Anticipating that a much heavier ground attack was close at hand, the 1st Marines ordered a reinforcement of the Bunker Hill position. Even before the heavy action on the 13th, this machinery had been set in motion. To this end, the 3d Battalion was to reinforce the Bunker defense by sending a 1/1 platoon to the hill and the 2d Battalion was instructed to return Company A (minus this platoon) to the reserve battalion. At 0415 on the 14th, Company E/2/1, led since 10 August by Captain Stanley T. Moak, took over from A/1/1 the responsibility for the 2d Battalion’s MLR “Siberia sector,” adjacent to the Bunker Hill area held by the 3d Battalion. The Company A reinforcing platoon arrived at Hill 122 just before dusk, preceding another CCF company attack by only a few hours.
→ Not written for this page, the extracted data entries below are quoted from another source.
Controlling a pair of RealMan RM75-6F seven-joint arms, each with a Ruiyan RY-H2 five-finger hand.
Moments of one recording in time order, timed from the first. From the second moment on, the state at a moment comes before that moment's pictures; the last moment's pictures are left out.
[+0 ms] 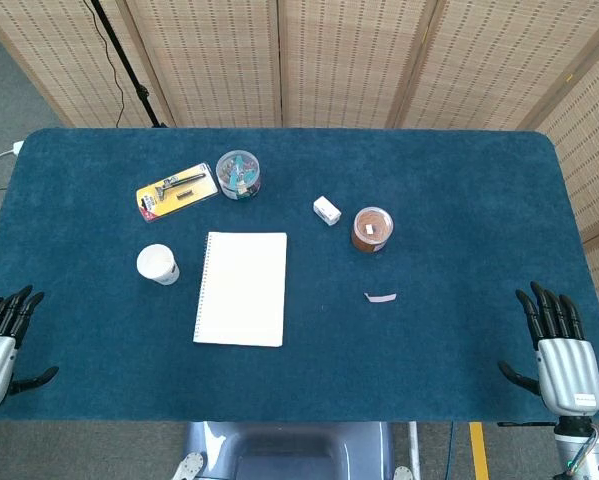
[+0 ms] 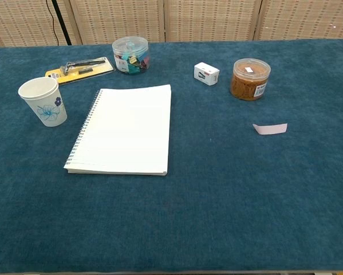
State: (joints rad) left arm -0.05 -1.08 0.02 -1.71 1.54 1.49 0.02; right arm 0.04 -1.16 0.06 -1.74 -1.57 1.58 -0.18
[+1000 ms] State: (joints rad) left arm -0.05 -1.06 0.01 -1.71 1.54 1.49 -0.01; right arm 0.37 -1.29 0.16 -1.63 -1.40 1.09 -0.20
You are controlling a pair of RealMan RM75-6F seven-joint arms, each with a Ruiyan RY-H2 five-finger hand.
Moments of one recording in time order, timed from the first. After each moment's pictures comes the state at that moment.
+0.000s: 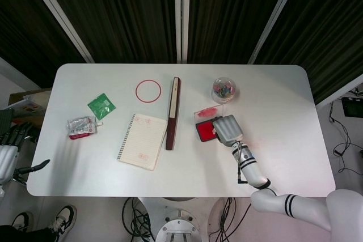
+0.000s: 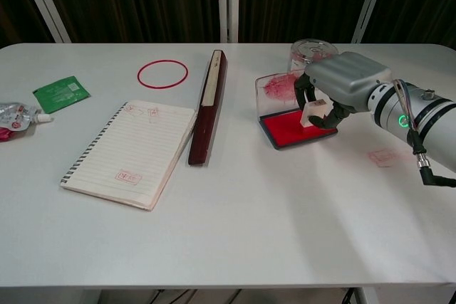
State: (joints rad) left arm -0.09 -1.18 -0.02 -1.27 1.52 1.48 -0.21; right arm 0.68 -1.73 0.20 -1.32 -1.14 0.97 -0.63
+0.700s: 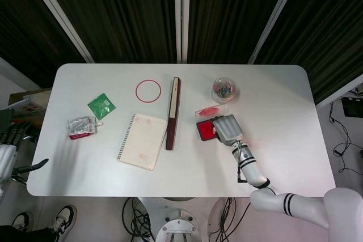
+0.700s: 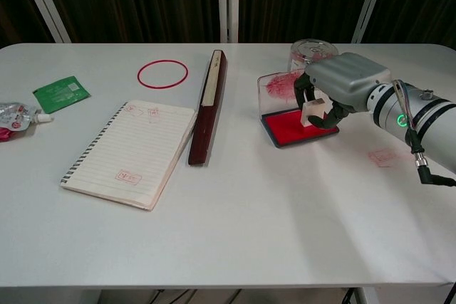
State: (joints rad) left arm -0.09 -1.18 -0.02 -1.27 1.52 1.48 -0.21; right arm 0.69 -1.73 0.18 -1.32 -1.13 1.00 -0.60
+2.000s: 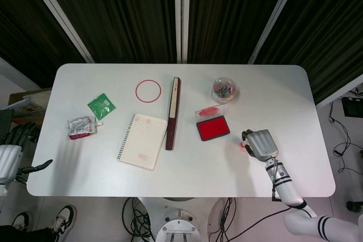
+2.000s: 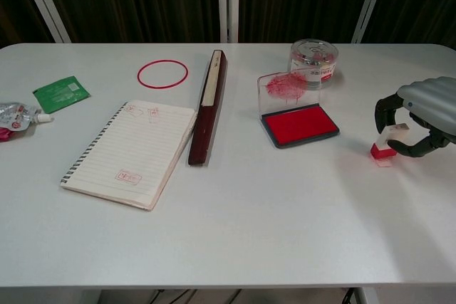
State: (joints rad) left arm -0.10 -1.19 -0.02 -1.29 1.53 1.48 -0.19; right arm 0.47 -1.56 0.03 -1.32 -1.32 1.13 -0.34
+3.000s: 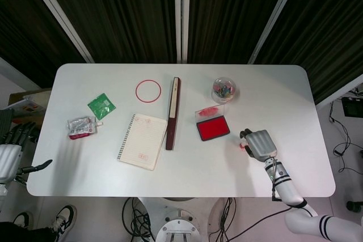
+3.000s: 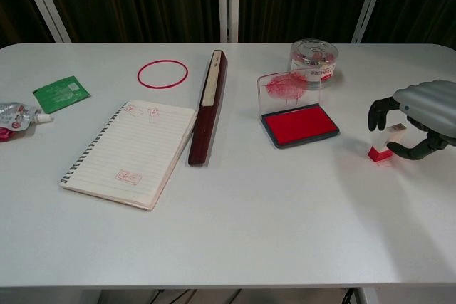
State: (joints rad) left arm -0.10 -1.18 -0.02 -1.30 1.53 1.47 -0.18; right arm 0.47 -1.54 0.04 -1.36 -1.32 1.07 -0.36
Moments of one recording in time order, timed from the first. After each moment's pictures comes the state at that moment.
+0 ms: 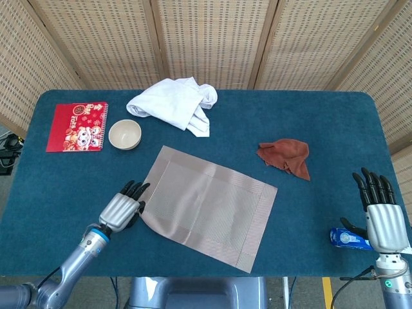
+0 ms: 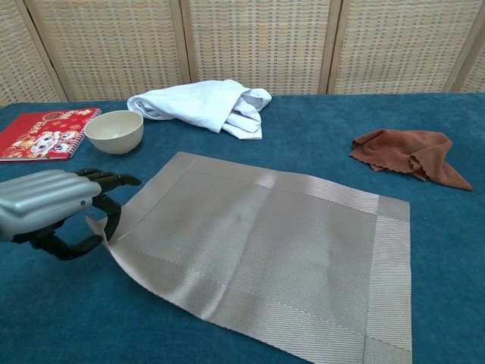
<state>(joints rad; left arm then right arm) -0.56 -1.47 0.07 -1.62 1.30 1.05 0.49 0.11 -1.19 0.10 -1.55 -1.54 1.58 -0.01</state>
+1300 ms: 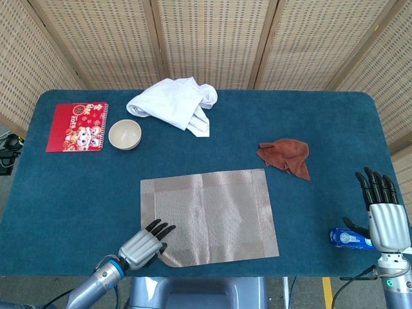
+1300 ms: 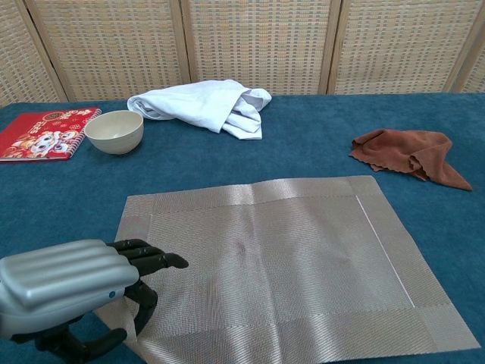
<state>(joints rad) -0.58 -1.46 0.15 -1.89 1.27 0.95 0.70 0.11 -1.19 0.11 -1.55 -1.53 1.57 -0.02</state>
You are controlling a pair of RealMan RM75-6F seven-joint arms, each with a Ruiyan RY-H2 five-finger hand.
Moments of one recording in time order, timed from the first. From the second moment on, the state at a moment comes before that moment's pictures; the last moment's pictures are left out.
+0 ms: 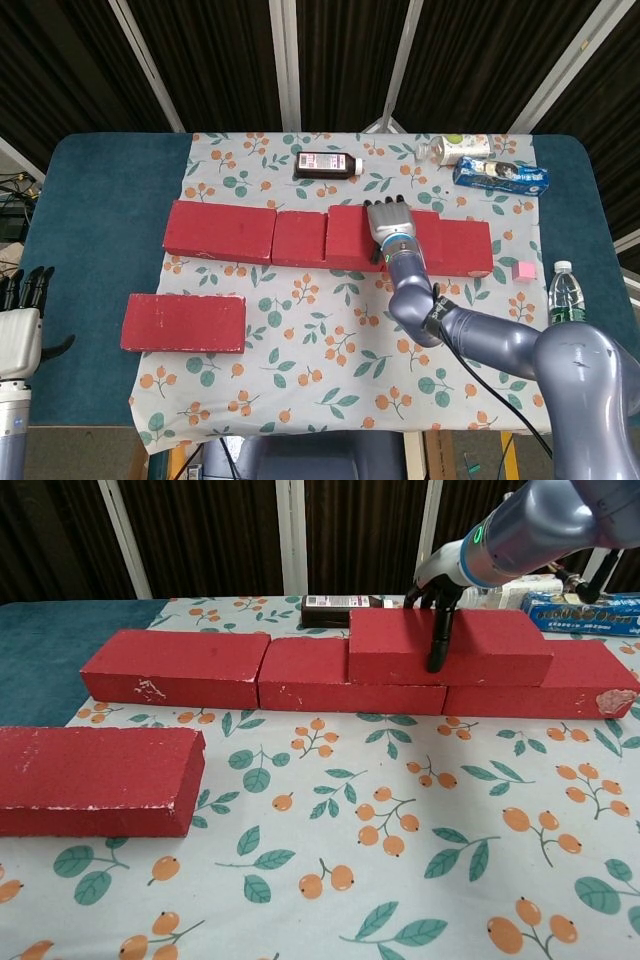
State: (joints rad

At midnight the 1st Marines front was suspiciously quiet for a few minutes. Forward on Hill 122, there was no apparent enemy activity. Captain Demas sent out a two fire-team patrol from Bunker to reconnoiter northwest of Bunker towards the Chinese lines. Shortly after the eight Marines returned with a negative report of contact with the enemy, the regiment received a report about the outbreak of a small arms clash between defenders on the left flank of Bunker and an enemy unit farther west. At 0118 on 15 August what had initially appeared to be a minor contest suddenly erupted into a heated fire fight all along the 124–122 Bunker Ridge complex. At the request of Captain Dumas, Marine artillery fired protective boxes around the Bunker positions. This defensive maneuver held the attackers in check.
At this moment, Chinese infantrymen in the draw running alongside the 124–122–120 ridge system were massed for an assault on Bunker from the northeast. The plan might have been successful had not a fighting light from a tank on the main line intercepted the Communists in this state of their preparations. In a matter of moments, friendly artillery, mortar, and tank fire struck the Chinese and scattered the formation.
After discovering he could not successfully pull a sneak attack, the enemy reverted to his usual procedure, employing a preassault bombardment prior to his infantry assault. This preparation began at 0206; it reached the rate of approximately 100 rounds of 82 and 122mm mortar shells per minute. While supporting weapons pounded the Marines, the Chinese assault commander reorganized his attack force that the Marine shelling had scattered. Communist infantry then moved forward and fired on the Bunker Marines, who replied with rifles and machine guns and box-me-in fires. Unable to penetrate this protective mask around the positions, the Chinese gradually decreased their small arms and artillery fire until, at 0315, the rate of exploding shells at Hill 122 had dropped to only four or five per minute. Soon thereafter the small arms fire slacked off entirely and by 0400 even the mortars had stopped. Across the entire 1st Marines front, all was quiet again.
During the Company H defense of the hill, enemy losses, caused mostly by friendly artillery and mortar fire, were placed at 350, including 40 counted dead. Captain Demas’ Marines suffered 35 casualties, of whom 7 were killed. En route to the MLR after relief by B/3/1, the company suffered four more casualties, including two KIAs, all the victims of Chinese mortars.